When I moved back to Birmingham from Washington, DC several years ago, I began a tradition of cooking breakfast Christmas morning. I started this tradition because of childhood memories I have of my mam’maw Kennedy cooking breakfast on Christmas morning.
Living in Opelika as a child, as I have said before, we would have to travel to Birmingham for the holidays to spend time with my grandparents. Christmas Eve was spent at my grandma and granddaddy Chandler’s house in Birmingham. We had dinner and then opened presents. We weren’t allowed to open presents until all the dishes were washed and dried. During that time, my grandparents didn’t own a dishwasher, so the dishes had to be washed by hand. The grandchildren liked to speed things along so we would help wash them. After the evening’s festivities, we would leave their house and drive an hour north to my dad’s parents’ house in Blount County. We spent the night, Santa would visit and then my dad’s brothers and family would come to eat lunch.

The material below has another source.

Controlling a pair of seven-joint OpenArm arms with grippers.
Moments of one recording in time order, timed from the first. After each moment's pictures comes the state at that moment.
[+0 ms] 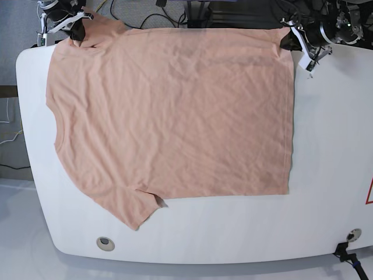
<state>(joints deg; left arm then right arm) 33.9 -18.8 -23.5 103.4 -39.8 -41.8 59.8 -44.1 5.8 43.8 105.0 44.2 35.2 -46.2</state>
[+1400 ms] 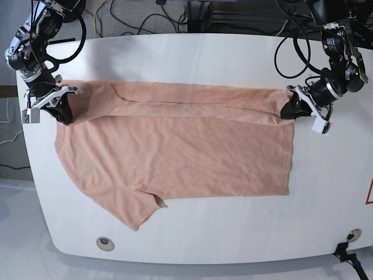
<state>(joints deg) 7.7 -16.5 -25.0 90.5 -48.5 -41.6 60.1 -12.2 13.2 41.8 101.9 45.4 35.0 -55.0</state>
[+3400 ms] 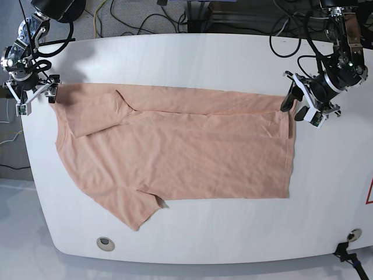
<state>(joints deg) 16.0 -22.5 -17.8 103.0 -27.6 -41.8 43.7 -9.6 19.1 41.9 84.5 7.1 35.8 -39.8</state>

Christmas morning would begin at 5 or 6 a.m. with my mam’maw rolling out dough for biscuits. There were no can or frozen biscuits served at her house, ever. She would use Christmas cookie cutters to cut the shape of the biscuits on Christmas morning and they would be served with grits, scrambled eggs, bacon and sausage. The bacon and sausage usually was from a pig my grandfather would buy near his farm. The warmth of the house and the smell of bacon cooking made a cold Christmas morning special.
Carrying on this tradition brings me closer to my mam’maw and her memory as well as memories of Christmas as a child. My dad loves that I cook breakfast every Christmas morning. He loves traditions, especially during the holidays. He usually texts me several times to make sure I am going to cook breakfast Christmas morning. “Yes, daddy, I am.”